About this task = Everything from the first line below through the line with "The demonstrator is" is to be transcribed exactly, and nothing past it.

Exercise input =

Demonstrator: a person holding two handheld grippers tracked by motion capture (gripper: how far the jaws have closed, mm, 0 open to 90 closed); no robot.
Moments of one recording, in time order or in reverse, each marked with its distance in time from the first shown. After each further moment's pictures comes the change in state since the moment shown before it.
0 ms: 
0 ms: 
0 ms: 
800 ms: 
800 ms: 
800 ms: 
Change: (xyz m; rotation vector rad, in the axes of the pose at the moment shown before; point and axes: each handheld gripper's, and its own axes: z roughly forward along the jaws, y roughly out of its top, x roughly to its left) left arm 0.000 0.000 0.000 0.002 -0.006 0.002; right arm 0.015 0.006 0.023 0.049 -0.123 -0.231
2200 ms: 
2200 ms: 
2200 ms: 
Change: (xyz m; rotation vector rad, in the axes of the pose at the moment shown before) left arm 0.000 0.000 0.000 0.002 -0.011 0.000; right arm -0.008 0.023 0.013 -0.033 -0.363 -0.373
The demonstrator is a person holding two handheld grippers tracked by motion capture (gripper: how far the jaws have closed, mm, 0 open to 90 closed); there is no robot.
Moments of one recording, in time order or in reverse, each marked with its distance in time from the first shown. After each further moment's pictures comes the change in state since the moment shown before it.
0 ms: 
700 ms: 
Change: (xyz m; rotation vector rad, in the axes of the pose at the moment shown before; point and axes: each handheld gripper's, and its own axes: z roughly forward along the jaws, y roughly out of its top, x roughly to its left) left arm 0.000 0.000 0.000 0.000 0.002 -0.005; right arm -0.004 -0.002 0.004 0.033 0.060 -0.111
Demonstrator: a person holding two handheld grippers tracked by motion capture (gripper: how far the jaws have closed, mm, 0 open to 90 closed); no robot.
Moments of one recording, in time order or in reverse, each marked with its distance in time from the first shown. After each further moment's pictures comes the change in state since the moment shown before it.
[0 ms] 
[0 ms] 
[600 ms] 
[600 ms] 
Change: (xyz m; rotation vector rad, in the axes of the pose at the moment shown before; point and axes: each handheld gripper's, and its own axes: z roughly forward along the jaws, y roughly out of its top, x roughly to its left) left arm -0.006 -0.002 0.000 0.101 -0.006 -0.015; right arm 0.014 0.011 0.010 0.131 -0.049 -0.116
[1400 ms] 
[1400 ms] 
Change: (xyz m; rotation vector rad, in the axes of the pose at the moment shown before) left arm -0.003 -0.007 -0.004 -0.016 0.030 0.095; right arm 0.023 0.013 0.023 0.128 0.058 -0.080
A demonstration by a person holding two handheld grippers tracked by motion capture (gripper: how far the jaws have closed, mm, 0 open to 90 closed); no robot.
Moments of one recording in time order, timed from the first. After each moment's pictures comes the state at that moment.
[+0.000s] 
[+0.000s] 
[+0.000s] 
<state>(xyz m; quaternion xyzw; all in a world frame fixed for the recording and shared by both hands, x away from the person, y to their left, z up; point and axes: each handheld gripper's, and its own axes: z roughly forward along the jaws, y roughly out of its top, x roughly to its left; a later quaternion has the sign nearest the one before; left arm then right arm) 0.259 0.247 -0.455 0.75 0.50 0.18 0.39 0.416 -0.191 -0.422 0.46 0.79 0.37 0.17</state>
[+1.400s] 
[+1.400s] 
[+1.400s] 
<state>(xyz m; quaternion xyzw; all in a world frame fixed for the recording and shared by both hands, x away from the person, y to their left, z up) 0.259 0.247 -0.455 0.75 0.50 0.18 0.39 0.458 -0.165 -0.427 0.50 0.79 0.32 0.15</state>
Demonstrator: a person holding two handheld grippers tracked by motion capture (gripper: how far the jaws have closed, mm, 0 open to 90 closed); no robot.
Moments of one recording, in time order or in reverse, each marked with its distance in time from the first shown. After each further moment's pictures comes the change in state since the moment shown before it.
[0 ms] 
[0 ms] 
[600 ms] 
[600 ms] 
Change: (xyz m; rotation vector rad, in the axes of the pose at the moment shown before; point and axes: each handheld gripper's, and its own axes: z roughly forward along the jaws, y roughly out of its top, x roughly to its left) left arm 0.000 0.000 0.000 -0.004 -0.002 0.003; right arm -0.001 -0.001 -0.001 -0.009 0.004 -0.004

Written reply =
Demonstrator: a person holding two handheld grippers tracked by motion capture (gripper: how far the jaws have closed, mm, 0 open to 90 closed); no robot.
Moments of one recording, in time order or in reverse, each marked with its distance in time from the first shown. After each further moment's pictures comes the change in state since the moment shown before it.
0 ms: 
0 ms: 
0 ms: 
800 ms: 
800 ms: 
800 ms: 
Change: (xyz m; rotation vector rad, in the axes of the pose at the moment shown before; point and axes: each handheld gripper's, and its own axes: z roughly forward along the jaws, y roughly out of its top, x roughly to its left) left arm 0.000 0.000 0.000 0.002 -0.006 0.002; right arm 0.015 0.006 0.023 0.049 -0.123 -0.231
2200 ms: 
2200 ms: 
2200 ms: 
Change: (xyz m; rotation vector rad, in the axes of the pose at the moment shown before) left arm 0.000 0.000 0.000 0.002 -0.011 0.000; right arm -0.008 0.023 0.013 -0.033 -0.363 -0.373
The demonstrator is a person holding two handheld grippers tracked by motion capture (gripper: how far the jaws have closed, mm, 0 open to 90 closed); there is no robot.

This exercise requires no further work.